Hi I'll send you a PM


----------



## FlyingQuizini (Oct 24, 2006)

I've done through Rally Excellent with my Whippet. You stand in a designated corner of the ring, with your dog on leash in either a sit or a down. When I showed, the ring steward tells you where to go and how to stand relative to your dog, i.e, in front of or next to, etc. You're in the ring for as long as it takes the working dog to do the course. Wait for the ring steward to tell you you're done at the end. You can talk to your dog all you need to, just like when you're working.

I'm not sure about the 6' foot leash rule. THat might be new. When I was showing, it was watever your show leash was and I never showed with anything that long. My show leads are about 3'.


----------



## Bogart'sMom (Sep 16, 2005)

In RallyO you need a 6' leash.


----------



## MaddieMagoo (Aug 14, 2007)

FlyingQuizini said:


> I've done through Rally Excellent with my Whippet. You stand in a designated corner of the ring, with your dog on leash in either a sit or a down.
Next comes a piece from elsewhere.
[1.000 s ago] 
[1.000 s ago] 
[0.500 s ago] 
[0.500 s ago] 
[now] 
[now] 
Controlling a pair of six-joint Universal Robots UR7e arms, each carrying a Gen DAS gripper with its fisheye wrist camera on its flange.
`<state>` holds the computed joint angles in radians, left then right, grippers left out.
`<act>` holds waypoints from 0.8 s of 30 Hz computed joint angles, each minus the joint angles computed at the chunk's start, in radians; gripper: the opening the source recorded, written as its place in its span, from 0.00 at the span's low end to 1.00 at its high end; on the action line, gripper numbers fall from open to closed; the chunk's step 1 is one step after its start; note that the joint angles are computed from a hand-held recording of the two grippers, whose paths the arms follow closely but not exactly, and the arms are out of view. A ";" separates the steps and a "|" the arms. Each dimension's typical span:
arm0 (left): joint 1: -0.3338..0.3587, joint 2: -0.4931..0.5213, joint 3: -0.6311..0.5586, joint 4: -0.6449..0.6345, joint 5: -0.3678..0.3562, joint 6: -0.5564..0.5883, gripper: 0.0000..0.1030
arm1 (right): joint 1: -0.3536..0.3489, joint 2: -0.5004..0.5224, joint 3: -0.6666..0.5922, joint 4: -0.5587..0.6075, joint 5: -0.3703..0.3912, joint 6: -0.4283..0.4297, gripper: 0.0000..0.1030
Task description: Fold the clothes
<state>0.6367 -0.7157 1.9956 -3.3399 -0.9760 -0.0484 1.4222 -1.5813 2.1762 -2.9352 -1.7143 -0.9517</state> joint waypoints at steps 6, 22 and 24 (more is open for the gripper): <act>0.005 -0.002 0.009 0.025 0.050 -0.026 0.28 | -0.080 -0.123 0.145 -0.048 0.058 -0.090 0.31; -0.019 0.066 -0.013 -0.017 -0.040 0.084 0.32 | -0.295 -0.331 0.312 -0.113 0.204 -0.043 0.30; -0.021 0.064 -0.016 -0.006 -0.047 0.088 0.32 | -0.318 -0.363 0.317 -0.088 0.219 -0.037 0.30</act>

When I showed, the ring steward tells you where to go and how to stand relative to your dog, i.e, in front of or next to, etc. You're in the ring for as long as it takes the working dog to do the course. Wait for the ring steward to tell you you're done at the end. You can talk to your dog all you need to, just like when you're working.
> 
> I'm not sure about the 6' foot leash rule. THat might be new. When I was showing, it was watever your show leash was and I never showed with anything that long. My show leads are about 3'.


Thanks Steph...that helps a little bit! 

I'm just sooo nervous...haven't been in the ring since last July...whew! Just talking about it makes me nervous!! 

Hey that brings up a good topic...how do you guys deal with ring nerves? I get those bad...and my stomach just tosses and turns. AHHH...but yet I'm still excited...it's ALL GOLDENS there...yipee!! 

Bogart's Mom-
Thanks...for the PM, i didn't know you did Rally...or are you just taking classes right now? But, good luck!


----------



## LibertyME (Jan 6, 2007)

Spend time proofing having other dogs walk 'directly toward' Maddie and have other dogs doing 270's and 360's near Maddie and have them jump and land in front of her...
The times Ive seen the most dogs fail an Honor was when the course had a jump landing about 6' from the honor dog...many of them just couldnt take the pressure of having a dog land a jump near them...

The other hint is to stay focused on your dog....pay only as much attention to the team working the course as is necessary to know if where they are in relationship to you....

Proof-Proof-Proof long sit-stays and down stays....some teams take a loooong time to finish the course...


----------



## FlyingQuizini (Oct 24, 2006)

Bogart'sMom said:


> In RallyO you need a 6' leash.


Ah, got it. That must be a new rule. Wasn't the case when I was showing in Rally. Do you need a 6' leash for the entire Novice course (only level done on leash) or just for the Excellent honor work?


----------



## Bogart'sMom (Sep 16, 2005)

For now Bogart and I just compeded in Rally Novice and yes the dog has to have the leash on the whole time in Novice.
Soon we are starting to train for advance Rally and I us to try our hand/paws in obedience, should be fun. Bogart is always up to anything I want to do with him.


----------